(Items from a dataset)
_____
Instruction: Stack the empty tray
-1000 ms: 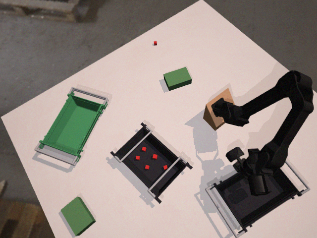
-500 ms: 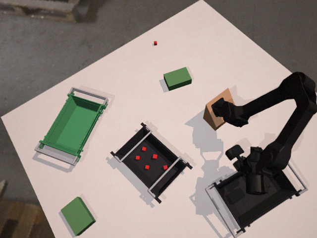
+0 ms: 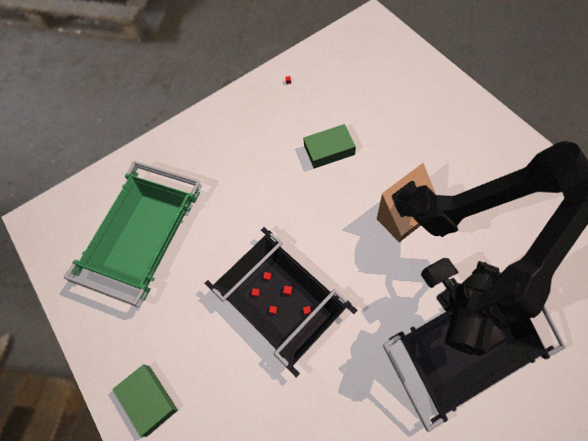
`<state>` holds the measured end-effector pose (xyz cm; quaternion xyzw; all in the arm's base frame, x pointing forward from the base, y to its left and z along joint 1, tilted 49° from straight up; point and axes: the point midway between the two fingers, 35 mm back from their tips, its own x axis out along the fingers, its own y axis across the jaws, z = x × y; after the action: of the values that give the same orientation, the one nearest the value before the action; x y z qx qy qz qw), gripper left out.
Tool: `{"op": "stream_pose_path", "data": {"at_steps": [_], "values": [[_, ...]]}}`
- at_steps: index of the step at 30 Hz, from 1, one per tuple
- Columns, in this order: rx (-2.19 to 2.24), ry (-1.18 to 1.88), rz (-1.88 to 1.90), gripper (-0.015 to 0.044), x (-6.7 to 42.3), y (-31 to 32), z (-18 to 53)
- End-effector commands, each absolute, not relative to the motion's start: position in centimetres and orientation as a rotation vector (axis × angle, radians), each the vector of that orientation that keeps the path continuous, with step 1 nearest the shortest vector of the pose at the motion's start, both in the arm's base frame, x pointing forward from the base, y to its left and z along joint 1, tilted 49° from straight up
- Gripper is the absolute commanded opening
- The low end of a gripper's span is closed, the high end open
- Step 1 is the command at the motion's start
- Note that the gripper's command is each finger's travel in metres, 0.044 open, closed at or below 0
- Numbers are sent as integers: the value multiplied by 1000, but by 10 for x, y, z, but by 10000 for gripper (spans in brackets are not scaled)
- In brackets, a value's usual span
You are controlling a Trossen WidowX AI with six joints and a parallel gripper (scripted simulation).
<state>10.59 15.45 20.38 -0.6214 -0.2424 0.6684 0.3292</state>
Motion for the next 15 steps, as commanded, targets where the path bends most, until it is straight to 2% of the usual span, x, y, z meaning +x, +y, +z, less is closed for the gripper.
{"op": "stream_pose_path", "data": {"at_steps": [1, 15], "values": [[-1623, -667, 1719, 0, 105, 150, 218], [-1624, -668, 1719, 0, 114, 151, 249]]}}
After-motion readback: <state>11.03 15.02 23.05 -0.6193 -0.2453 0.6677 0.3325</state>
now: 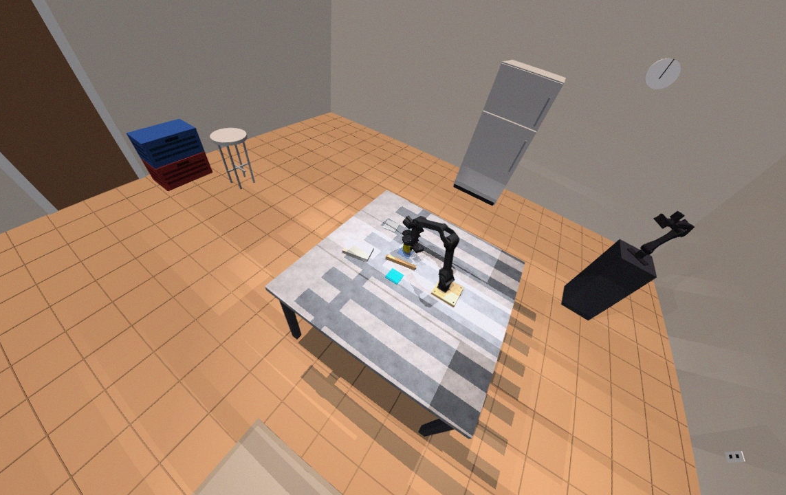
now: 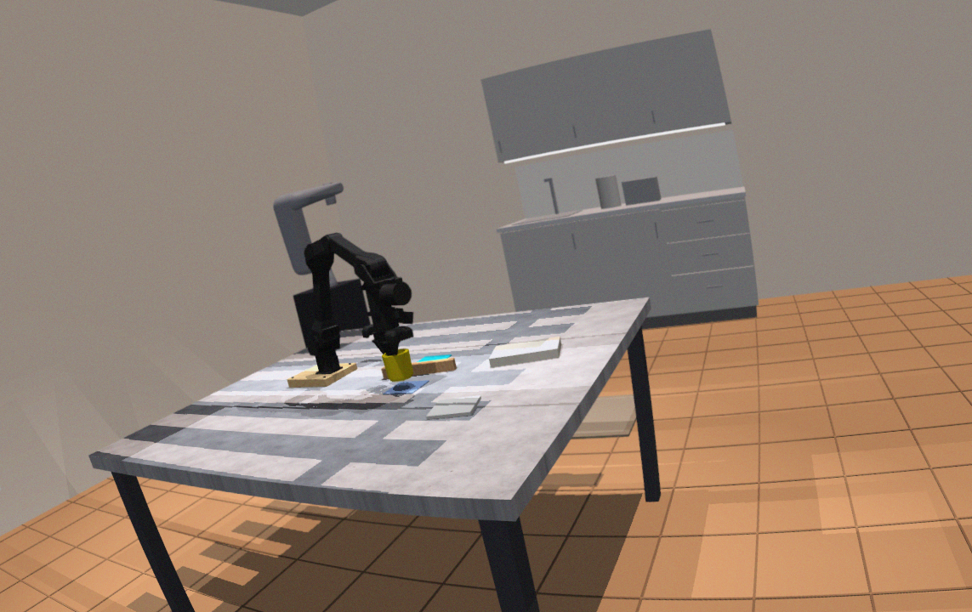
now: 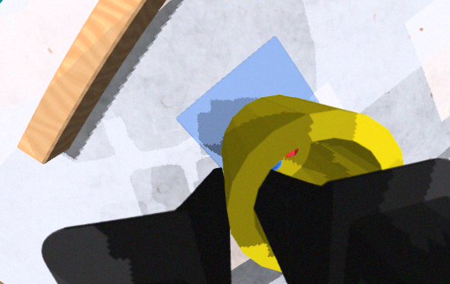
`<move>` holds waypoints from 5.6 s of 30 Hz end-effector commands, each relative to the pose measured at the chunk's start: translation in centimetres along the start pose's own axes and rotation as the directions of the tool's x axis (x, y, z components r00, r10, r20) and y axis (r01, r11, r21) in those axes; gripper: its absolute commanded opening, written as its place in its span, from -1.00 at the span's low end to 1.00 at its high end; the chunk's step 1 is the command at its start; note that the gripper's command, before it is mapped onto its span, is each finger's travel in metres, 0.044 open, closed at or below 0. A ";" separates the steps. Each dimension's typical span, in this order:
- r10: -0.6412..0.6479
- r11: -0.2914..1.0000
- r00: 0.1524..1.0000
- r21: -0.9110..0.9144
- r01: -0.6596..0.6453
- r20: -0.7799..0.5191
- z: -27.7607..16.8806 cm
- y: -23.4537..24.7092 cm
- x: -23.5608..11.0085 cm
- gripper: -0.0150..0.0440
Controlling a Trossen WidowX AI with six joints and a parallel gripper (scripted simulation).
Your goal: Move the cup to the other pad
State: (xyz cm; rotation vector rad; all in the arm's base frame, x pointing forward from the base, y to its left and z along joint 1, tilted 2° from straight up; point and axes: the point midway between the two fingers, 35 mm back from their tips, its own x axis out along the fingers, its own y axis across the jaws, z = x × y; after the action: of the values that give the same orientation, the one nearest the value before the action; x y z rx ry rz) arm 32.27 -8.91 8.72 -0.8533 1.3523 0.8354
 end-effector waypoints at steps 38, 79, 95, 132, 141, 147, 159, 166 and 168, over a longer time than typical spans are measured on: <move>-0.001 1.000 1.000 -0.005 0.001 0.006 1.9 1.6 -2.8 -0.49; 0.005 1.000 1.000 -0.006 -0.005 0.014 9.2 7.6 -3.3 -0.49; 0.007 1.000 1.000 -0.006 -0.007 0.016 11.8 9.9 -3.4 -0.49; 0.012 1.000 1.000 -0.006 -0.012 0.022 17.2 15.2 -3.5 -0.49; 0.012 1.000 1.000 -0.006 -0.012 0.022 17.4 15.4 -2.9 -0.49; 0.012 1.000 1.000 -0.006 -0.012 0.022 17.5 15.4 -2.1 -0.49; 0.012 1.000 1.000 -0.006 -0.012 0.022 17.6 15.5 -0.5 -0.49; 0.012 1.000 1.000 -0.006 -0.012 0.022 17.7 15.5 0.5 -0.49; 0.012 1.000 1.000 -0.006 -0.012 0.022 17.7 15.6 0.7 -0.49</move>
State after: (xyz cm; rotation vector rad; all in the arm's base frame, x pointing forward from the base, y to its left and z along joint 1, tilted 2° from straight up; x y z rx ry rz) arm 26.72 14.06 8.72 -0.8377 1.3275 0.8630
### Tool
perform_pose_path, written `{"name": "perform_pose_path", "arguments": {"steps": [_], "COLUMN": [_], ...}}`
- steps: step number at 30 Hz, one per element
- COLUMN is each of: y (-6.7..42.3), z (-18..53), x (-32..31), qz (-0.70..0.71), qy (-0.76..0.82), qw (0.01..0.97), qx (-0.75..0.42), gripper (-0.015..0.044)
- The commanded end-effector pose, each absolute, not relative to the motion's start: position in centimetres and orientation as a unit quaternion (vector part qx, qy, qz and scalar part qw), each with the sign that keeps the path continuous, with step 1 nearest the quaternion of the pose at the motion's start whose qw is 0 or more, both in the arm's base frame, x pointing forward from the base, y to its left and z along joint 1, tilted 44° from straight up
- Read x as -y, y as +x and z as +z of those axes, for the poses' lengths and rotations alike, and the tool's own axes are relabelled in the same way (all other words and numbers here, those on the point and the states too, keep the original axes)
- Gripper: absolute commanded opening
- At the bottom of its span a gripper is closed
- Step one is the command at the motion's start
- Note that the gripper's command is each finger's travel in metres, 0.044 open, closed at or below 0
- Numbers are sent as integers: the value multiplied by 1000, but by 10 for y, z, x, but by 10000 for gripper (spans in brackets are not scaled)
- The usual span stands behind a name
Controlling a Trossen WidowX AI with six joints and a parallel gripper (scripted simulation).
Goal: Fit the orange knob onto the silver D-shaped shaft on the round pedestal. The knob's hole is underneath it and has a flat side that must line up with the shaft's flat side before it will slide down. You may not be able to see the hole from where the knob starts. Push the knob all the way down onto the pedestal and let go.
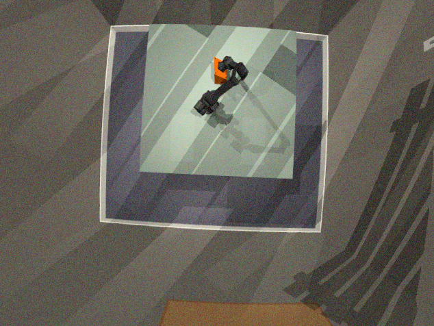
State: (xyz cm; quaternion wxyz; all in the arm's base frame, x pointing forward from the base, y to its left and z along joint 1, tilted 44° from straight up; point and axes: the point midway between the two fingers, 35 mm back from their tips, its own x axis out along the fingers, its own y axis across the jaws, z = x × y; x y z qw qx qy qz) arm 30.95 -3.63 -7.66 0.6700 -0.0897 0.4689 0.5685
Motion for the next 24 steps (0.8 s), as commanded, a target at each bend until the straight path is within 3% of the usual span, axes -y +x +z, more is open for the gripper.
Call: {"name": "perform_pose_path", "arguments": {"steps": [1, 24], "y": [312, 309], "z": [-76, -79], "x": [39, 35], "qz": [590, 590], "qy": [-126, -126], "qw": [666, 666], "qx": [-439, -439], "gripper": [0, 0]}}
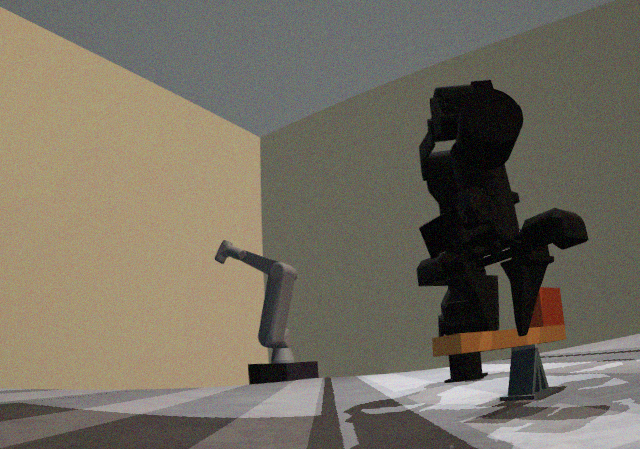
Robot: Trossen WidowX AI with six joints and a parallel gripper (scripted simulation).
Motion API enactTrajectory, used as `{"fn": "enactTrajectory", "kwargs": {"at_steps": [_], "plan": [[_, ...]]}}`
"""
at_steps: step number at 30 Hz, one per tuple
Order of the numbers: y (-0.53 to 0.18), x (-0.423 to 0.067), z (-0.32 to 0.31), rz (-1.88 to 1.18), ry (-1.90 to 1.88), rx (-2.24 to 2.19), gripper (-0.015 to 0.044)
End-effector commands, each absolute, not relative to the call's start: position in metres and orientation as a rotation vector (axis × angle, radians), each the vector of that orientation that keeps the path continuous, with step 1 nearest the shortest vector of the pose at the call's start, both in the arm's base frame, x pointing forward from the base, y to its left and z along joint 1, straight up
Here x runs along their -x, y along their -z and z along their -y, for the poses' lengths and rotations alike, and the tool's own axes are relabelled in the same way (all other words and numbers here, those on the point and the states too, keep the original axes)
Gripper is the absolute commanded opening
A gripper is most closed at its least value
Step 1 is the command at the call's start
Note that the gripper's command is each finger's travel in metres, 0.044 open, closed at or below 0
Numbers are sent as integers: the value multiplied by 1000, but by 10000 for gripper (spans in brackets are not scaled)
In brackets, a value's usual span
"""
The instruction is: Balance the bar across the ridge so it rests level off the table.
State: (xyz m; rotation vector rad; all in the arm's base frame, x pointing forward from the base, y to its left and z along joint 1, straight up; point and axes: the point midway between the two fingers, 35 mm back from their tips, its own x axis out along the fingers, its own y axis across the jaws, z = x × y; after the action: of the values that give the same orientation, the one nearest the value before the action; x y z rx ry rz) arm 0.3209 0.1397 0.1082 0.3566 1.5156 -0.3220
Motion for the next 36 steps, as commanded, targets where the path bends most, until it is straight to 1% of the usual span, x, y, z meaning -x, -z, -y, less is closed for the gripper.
{"fn": "enactTrajectory", "kwargs": {"at_steps": [1, 36], "plan": [[-107, -321, -139, -1515, 326, -358, 0], [-104, -321, -139, -1516, 326, -358, 0]]}}
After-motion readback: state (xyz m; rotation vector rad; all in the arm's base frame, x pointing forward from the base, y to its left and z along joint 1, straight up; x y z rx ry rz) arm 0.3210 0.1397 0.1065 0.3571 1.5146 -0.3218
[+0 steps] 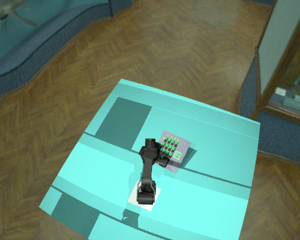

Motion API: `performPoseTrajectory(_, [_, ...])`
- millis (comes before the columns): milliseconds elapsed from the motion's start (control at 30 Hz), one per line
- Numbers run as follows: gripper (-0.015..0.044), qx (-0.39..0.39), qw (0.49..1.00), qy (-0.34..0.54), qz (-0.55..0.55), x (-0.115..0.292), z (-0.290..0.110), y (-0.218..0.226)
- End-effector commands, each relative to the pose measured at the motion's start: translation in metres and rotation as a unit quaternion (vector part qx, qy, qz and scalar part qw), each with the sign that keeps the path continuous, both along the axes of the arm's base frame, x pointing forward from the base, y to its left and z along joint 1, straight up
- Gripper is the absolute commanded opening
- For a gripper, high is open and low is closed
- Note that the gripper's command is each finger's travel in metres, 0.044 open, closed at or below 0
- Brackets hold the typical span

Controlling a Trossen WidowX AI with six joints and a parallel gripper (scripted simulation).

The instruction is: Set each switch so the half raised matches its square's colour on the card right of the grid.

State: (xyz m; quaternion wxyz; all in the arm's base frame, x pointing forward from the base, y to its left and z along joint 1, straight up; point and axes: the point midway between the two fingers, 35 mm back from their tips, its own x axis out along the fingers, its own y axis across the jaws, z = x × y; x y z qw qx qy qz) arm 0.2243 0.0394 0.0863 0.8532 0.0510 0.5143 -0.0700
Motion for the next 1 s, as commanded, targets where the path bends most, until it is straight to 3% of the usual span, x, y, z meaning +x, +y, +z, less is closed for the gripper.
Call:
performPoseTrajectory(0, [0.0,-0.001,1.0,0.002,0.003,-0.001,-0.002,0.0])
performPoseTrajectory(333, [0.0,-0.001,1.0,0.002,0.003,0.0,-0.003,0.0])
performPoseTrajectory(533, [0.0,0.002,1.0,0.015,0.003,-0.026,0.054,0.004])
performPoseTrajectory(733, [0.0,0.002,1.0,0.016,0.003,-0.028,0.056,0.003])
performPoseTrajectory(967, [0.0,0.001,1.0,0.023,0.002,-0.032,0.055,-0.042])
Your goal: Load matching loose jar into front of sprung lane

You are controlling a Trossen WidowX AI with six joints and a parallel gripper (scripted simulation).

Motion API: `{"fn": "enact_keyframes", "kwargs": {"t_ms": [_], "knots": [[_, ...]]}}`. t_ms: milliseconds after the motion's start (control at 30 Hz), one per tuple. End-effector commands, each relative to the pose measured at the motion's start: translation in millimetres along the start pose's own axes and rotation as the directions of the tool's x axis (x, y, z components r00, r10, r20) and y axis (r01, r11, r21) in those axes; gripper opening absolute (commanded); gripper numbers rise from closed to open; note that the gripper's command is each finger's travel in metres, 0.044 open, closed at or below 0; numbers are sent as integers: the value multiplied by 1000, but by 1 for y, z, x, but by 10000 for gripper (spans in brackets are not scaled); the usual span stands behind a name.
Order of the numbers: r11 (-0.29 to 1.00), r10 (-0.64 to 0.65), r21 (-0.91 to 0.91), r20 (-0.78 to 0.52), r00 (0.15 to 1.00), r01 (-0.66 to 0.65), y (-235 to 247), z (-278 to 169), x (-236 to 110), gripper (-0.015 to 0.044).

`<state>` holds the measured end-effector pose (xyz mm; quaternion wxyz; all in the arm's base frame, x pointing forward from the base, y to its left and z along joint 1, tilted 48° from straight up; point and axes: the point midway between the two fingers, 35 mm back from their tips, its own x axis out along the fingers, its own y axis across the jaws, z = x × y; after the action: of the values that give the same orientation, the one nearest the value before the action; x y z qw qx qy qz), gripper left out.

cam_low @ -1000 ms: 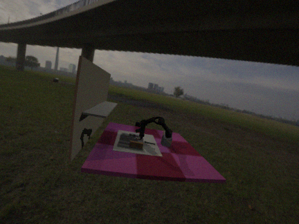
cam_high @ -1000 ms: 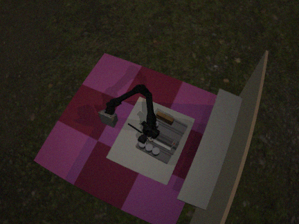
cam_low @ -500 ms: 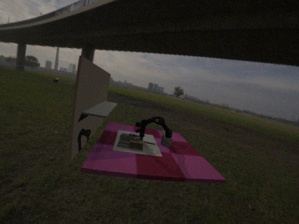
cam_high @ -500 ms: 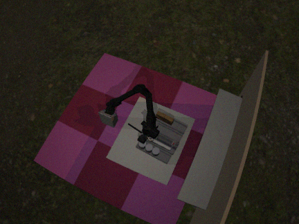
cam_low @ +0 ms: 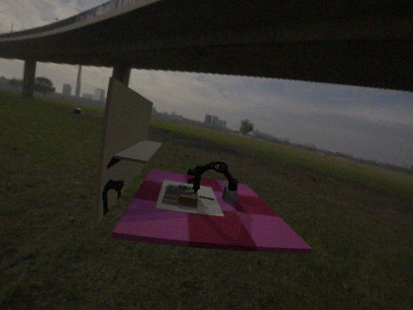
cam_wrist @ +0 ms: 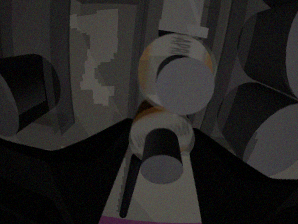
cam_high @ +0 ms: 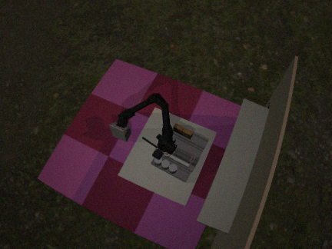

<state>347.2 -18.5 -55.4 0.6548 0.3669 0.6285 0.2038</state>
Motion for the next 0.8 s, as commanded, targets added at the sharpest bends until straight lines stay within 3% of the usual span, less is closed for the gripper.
{"fn": "enact_keyframes", "kwargs": {"t_ms": [0,567,767], "knots": [[1000,2,-9,6,1000,-2,2,1,0,0],[1000,2,-8,6,1000,-2,0,-2,0,0],[1000,2,-8,6,1000,-2,0,-1,0,157]]}}
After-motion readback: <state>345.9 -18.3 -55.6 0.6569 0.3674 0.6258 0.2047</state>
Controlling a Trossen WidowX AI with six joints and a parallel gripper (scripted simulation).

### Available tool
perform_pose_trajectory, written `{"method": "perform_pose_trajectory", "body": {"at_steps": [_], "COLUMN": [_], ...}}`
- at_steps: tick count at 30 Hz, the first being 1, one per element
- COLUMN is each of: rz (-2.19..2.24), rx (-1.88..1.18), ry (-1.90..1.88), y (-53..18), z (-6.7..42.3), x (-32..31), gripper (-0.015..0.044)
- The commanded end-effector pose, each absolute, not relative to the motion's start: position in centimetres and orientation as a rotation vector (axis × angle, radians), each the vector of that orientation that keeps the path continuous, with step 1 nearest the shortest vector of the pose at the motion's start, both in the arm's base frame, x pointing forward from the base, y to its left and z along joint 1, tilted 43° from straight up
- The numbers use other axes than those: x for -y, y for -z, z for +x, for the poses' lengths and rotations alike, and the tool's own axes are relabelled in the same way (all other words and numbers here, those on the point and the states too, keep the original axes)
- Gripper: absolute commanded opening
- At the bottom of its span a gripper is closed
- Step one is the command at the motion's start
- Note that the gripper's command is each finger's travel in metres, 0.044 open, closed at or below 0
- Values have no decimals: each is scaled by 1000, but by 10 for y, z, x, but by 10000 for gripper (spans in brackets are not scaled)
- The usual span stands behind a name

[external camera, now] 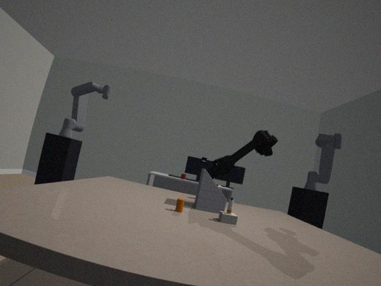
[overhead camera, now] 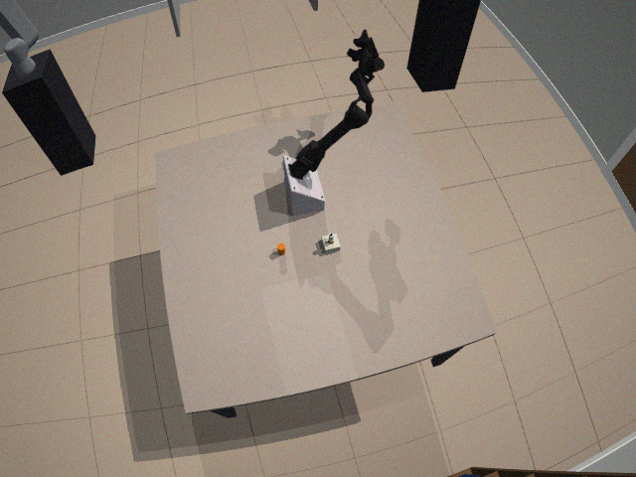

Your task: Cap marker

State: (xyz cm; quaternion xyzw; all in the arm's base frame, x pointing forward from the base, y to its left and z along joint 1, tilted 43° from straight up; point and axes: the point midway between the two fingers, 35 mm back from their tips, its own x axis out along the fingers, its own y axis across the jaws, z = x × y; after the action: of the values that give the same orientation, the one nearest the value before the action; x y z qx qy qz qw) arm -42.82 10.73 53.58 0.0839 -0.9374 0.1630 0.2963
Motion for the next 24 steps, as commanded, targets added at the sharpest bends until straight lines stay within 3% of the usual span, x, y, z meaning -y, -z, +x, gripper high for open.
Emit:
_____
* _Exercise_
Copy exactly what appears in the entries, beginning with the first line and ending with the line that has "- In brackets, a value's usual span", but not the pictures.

* _Solution for this exercise_
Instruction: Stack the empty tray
-1000 ms: 
-500 ms: 
+0 ms: 
`<state>` holds the measured end-effector pose (xyz cm; quaternion xyzw; all in the arm's base frame, x pointing forward from the base, y to its left and z along joint 1, tilted 49° from straight up; point and axes: the point midway between the two fingers, 35 mm back from their tips, its own x axis out along the fingers, its own y axis across the jaws, z = x × y; after the action: of the values that give the same orientation, the one nearest the value before the action; x y z qx qy qz qw), gripper left out.
Tool: `{"op": "stream_pose_path", "data": {"at_steps": [_], "values": [[_, ...]]}}`
- at_steps: index of the step at 30 Hz, from 1, one per tuple
- Columns, in this order: rx (-2.19 to 2.24), ry (-1.18 to 1.88), rz (-1.88 to 1.90), gripper (-0.015 to 0.044), x (-6.7 to 42.3), y (-31 to 32), z (-18 to 53)
- End-effector commands, each absolute, not relative to the motion's start: position in centimetres and orientation as a rotation vector (axis × angle, radians), each the vector of that orientation that keeps the path continuous, with step 1 nearest the shortest vector of the pose at the motion's start, both in the arm's base frame, x pointing forward from the base, y to its left and z along joint 1, tilted 49° from straight up
- Gripper is the absolute commanded opening
- The low end of a gripper's span is closed, the high end open
- Step 1 is the command at the motion's start
- Note that the gripper's command is each finger's travel in metres, 0.044 open, closed at or below 0
- Numbers are sent as integers: the value multiplied by 1000, but by 10 for x, y, z, but by 10000 for gripper (spans in brackets are not scaled)
- In brackets, a value's usual span

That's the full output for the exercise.